# Requirement
The answer must be every line below that contains the string "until".

....

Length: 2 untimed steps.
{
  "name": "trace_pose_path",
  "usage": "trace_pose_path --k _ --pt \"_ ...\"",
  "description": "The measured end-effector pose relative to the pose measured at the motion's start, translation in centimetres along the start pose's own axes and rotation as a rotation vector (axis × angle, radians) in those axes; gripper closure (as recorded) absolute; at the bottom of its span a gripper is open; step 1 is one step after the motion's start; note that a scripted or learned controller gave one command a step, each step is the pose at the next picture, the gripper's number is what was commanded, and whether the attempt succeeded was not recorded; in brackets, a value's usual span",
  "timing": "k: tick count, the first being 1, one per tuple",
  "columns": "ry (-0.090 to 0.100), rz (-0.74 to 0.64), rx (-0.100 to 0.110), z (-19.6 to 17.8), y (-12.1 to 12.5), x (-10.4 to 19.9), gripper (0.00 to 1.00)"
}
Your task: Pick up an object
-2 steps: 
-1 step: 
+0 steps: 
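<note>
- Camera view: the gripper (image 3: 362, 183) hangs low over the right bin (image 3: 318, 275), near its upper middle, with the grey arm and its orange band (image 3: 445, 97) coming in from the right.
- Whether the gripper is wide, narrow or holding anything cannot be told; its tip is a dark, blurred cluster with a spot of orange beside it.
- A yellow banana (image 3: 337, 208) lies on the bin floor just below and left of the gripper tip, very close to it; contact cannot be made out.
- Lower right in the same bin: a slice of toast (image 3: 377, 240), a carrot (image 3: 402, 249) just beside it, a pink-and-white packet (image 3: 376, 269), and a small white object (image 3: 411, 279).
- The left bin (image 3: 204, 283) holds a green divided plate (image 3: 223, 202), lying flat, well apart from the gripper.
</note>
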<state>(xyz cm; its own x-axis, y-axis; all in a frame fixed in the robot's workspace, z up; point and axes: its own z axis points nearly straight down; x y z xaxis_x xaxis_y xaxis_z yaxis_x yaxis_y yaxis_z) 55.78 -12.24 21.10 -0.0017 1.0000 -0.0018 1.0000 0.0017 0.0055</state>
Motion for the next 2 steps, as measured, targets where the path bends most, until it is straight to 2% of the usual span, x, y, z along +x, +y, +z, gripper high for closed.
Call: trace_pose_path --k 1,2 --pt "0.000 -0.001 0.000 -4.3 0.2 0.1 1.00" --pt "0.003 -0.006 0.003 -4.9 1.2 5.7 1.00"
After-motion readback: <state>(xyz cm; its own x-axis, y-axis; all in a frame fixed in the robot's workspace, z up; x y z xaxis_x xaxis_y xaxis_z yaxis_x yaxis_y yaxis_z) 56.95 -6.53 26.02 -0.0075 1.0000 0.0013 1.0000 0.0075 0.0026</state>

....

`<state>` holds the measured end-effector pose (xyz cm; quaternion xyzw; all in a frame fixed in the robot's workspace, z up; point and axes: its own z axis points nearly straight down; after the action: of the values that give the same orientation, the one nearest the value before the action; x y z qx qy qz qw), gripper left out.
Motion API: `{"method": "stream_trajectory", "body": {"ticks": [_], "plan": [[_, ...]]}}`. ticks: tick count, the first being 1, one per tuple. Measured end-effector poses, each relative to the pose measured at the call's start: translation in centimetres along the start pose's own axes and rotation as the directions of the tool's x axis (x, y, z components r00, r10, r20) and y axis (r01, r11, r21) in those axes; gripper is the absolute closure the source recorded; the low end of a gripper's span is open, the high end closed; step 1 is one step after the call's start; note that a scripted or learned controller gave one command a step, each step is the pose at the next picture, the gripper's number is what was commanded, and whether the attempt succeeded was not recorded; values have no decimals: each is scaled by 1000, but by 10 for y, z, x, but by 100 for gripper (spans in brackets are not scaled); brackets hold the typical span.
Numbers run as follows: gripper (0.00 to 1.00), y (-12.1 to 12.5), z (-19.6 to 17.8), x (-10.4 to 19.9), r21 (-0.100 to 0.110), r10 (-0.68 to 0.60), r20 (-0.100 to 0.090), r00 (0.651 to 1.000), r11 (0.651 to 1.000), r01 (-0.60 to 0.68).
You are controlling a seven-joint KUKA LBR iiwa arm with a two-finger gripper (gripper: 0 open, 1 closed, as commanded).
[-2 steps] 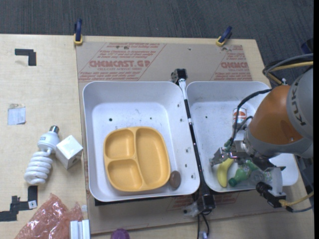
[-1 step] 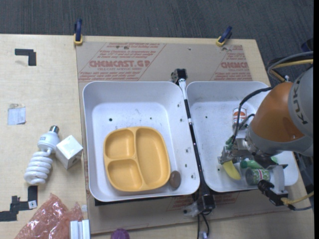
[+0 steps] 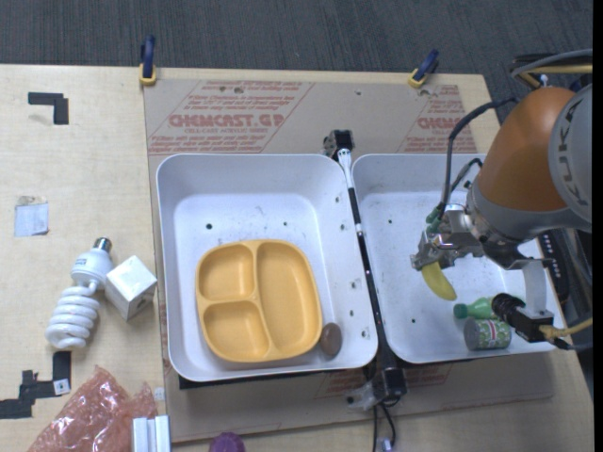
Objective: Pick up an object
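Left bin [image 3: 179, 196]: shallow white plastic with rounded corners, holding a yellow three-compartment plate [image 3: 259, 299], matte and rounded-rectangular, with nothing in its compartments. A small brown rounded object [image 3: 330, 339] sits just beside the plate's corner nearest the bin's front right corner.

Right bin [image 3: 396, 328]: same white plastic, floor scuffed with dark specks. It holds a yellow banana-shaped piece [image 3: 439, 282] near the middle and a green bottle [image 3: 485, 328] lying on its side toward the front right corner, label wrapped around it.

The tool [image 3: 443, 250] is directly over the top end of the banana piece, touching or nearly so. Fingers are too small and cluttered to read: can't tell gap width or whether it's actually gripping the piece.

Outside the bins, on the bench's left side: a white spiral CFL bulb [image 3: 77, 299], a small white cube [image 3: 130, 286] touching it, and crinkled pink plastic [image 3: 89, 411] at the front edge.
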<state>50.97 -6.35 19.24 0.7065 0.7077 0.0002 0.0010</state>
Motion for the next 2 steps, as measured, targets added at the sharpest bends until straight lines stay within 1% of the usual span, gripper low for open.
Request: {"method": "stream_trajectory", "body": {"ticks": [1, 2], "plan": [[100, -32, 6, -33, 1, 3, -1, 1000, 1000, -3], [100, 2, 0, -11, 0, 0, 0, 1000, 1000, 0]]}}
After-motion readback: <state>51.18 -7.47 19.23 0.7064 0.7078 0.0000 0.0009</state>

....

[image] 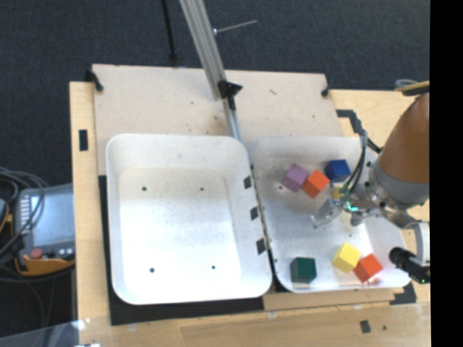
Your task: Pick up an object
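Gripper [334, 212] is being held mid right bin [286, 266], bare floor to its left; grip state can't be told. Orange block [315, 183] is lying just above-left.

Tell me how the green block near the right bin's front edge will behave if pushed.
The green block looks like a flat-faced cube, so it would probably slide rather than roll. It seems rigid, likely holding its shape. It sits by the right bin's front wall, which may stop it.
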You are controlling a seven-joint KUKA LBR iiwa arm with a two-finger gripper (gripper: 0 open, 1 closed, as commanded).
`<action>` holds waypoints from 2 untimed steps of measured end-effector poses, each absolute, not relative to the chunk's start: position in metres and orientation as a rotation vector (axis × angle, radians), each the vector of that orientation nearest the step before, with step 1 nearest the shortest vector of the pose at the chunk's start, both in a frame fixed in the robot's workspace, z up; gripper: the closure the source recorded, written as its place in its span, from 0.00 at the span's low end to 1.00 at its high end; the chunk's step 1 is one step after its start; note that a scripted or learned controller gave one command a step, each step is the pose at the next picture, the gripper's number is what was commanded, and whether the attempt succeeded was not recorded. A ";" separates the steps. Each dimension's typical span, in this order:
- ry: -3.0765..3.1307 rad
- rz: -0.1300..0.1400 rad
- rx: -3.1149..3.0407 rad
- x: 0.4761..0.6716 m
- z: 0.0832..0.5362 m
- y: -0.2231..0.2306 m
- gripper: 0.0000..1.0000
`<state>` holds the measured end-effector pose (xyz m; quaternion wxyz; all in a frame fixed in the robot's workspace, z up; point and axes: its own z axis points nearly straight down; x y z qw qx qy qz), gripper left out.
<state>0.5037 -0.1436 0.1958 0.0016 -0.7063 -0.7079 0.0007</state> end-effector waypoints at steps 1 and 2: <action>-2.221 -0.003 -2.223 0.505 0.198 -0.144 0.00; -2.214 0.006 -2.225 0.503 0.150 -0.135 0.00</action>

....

# Completed task
Motion for the next 2 steps, as measured, targets where the path bends most, until it is straight to 2% of the usual span, x, y, z along +x, +y, +z, gripper high for closed.
Motion for the next 2 steps, as measured, targets added at the sharpest bends until straight lines stay within 1% of the usual span, gripper low for open.

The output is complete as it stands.